Algorithm: Continue exploring Tree Structure
Given a Tree Node, find its direct successor based different Traversal Type
Pre-Order
this is the simplest case, if the node has left child, then this left child is its successor, otherwise its right child is its successor.
Mid-Order
- if current node has right child, then the successor is the left-most node on its right sub-tree.
- if current node doesn’t have right child, find its first ancestor whose left sub-tree containing current node
to simplify the problem I will use a customized Node in this problem
public class TreeNode {
int val;
TreeNode parent;
TreeNode left;
TreeNode right;
public TreeNode(int val) {
this.val = val;
}
}
public class FindDirectSuccessor {
public static TreeNode findDirectSuccessor(TreeNode cur) {
if (cur.right != null) {
return findLeftMostNode(cur);
} else {
TreeNode parent = cur.parent;
while(parent != null && parent.left != cur) {
cur = parent;
parent = cur.parent;
}
return parent;
}
}
private static TreeNode findLeftMostNode(TreeNode cur) {
while(cur.left != null) {
cur = cur.left;
}
return cur;
}
}
Post-Order
- if current node is its parent’s right child, then its parent node is its successor
- if current node is its parent’s left child, then find the leftmost node of its parent right sub-tree
public class TreeNode {
int val;
TreeNode parent;
TreeNode left;
TreeNode right;
public TreeNode(int val) {
this.val = val;
}
}
public class SuccessorFinder {
public TreeNode findSuccessorInPostOrder(TreeNode cur) {
TreeNode parent = cur.parent;
if(parent == null) {
return null;
}
if(cur == parent.right) {
return parent;
} else {
if (parent.right == null) {
return parent;
} else {
return findLeftMostNode(parent.right);
}
}
}
private TreeNode findLeftMostNode(TreeNode head) {
while(head.left != null) {
head = head.left;
}
return head;
}
}
Find the biggest Binary Search Tree in a given tree
- leverage post-order traversal, understand if each child tree is BST, then collect and aggregate the result to report to upper level
- the information we need from each sub-tree
- is the subtree a BST?
- its biggest value
- its smallest value
- its size
// definition of tree node
public class Node {
int val;
Node left;
Node right;
public Node(int val) {
this.val = val;
}
}
public class Info {
int max;
int min;
int size;
boolean isBST;
Node maxBSTHead;
int maxBSTSize;
public Info(...) {
...;
}
}
public class BiggestBST {
public static Node findBiggestBST(Node head) {
Info info = process(head);
return info.maxBSTHead;
}
public Info process(Node head) {
if(head == null) {
return null;
}
Info leftInfo = process(head.left);
Info rightInfo = process(head.right);
boolean isBST = true;
Node maxBSTHead;
int maxBSTSize = 0;
if (leftInfo != null) {
isBST = isBST && leftInfo.isBST && leftInfo.max <= head.val;
maxBSTSize = leftInfo.maxBSTSize;
maxBSTHead = leftInfo.maxBSTHead;
}
if(rightInfo != null) {
isBST = isBST && rightInfo.isBST && rightInfo.min >= head.val;
if (rightInfo.maxBSTSize > maxBSTSize) {
maxBSTSize = rightInfo.maxBSTSize;
maxBSTHead = rightInfo.maxBSTHead;
}
}
int max = 0;
int min = 0;
int size = 1;
if (isBST) {
min = leftInfo.min;
max = rightInfo.max;
maxBSTSize = leftInfo.size + rightInfo.size + 1;
maxBSTHead = head;
}
return new Info(min, max, isBST, maxBSTSize, maxBSTHead);
}
}
Max Happy Sum
assume a company is going to have a party, the partitioners can be a manager or worker.

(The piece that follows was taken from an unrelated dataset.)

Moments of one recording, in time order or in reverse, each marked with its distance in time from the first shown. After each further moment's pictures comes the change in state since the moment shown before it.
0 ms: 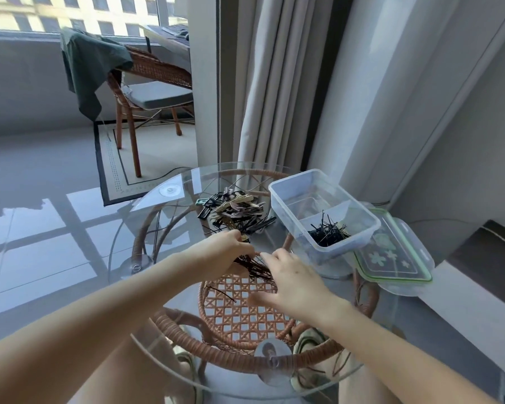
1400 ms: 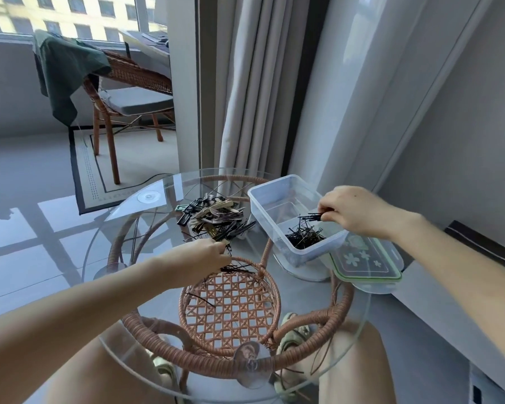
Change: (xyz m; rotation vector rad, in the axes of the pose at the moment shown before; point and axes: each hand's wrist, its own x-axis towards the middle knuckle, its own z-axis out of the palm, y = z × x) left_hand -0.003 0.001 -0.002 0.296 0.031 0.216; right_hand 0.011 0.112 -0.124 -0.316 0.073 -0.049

each people has a happy value.
constraints:
- if manager come to party, then his direct worker will not participate this party
given the CEO of company (root of the tree), calculate the biggest happy sum we can achieve.
// definition of node
public class Worker {
int happy;
List<Worker> workers;
}
then for each worker, there are two conditions we need to care about, come or not come
public class Info {
int come;
int notCome;
public Info(int come, int notCome) {
this.come = come;
this.notCome = notCome;
}
}
public class PartyMaxHappy {
public static int getMaxHappy(Worker head) {
Info info = process(head);
return Math.max(head.come, head.notCome);
}
private static Info process(Worker head) {
if (head == null) {
return null;
}
Info cur = null;
int come;
int notCome;
for(Worker worker: head.workers) {
cur = process(worker);
if (cur != null) {
come += cur.notCome;
notCome += Math.max(cur.come, cur.notCome);
}
}
return new Info(come, notCome);
}
}
Max Distance between two nodes
- on each node, gather its longest sub-tree path
- on each node ,gather the longest distance between the nodes on its subtree
public class LongestDistance {
public static int findLongestDistance(Node node) {
Info info = process(node);
return info.longestPath;
}
private static Info process(Node node) {
if (node == null) {
return null;
}
Info leftInfo = process(node.left);
Info rightInfo = process(node.right);
int depth = 0;
int longestPath = 0;
int curLength = 1;
if (leftInfo != null) {
depth = leftInfo.depth;
curLength += leftInfo.depth;
longestPath = leftInfo.longestPath;
}
if (rightInfo != null) {
depth = Math.max(depth, rightInfo.depth);
curLength += rightInfo.depth;
longestPath = Math.max(longestPath, rightInfo.longestPath);
}
depth++;
longestPath = Math.max(curLength, longestPath);
return new Info(depth, longestPath);
}
}
public class Info {
int depth;
int longestDistance;
public Info(int depth, int longestDistance) {
this.depth = depth;
this.longestDistance = longestDistance;
}
}
Verify if a tree is Binary Balanced Tree
what is Binary Balanced Tree?
- difference between the left and the right subtree for any node is not more than one
- the left subtree is balanced
- the right subtree is balanced
public class BinaryBalancedTreeVerifier {
public static boolean verify(Node head) {
}
private static Info process(Node node) {
if (node == null) {
return new Info(true, 0);
}
Info leftInfo = process(node.left);
Info rightInfo = process(node.right);
boolean isBST = leftInfo.isBST && rightInfo.isBST && Math.abs(leftInfo.depth - rightInfo.depth) <= 1;
int depth = 1 + Math.max()
}
}
public class Info {
boolean isBalanced;
int depth;
public Info(boolean isBalanced, int depth) {
this.isBalanced = isBalanced;
this.depth = depth;
}
}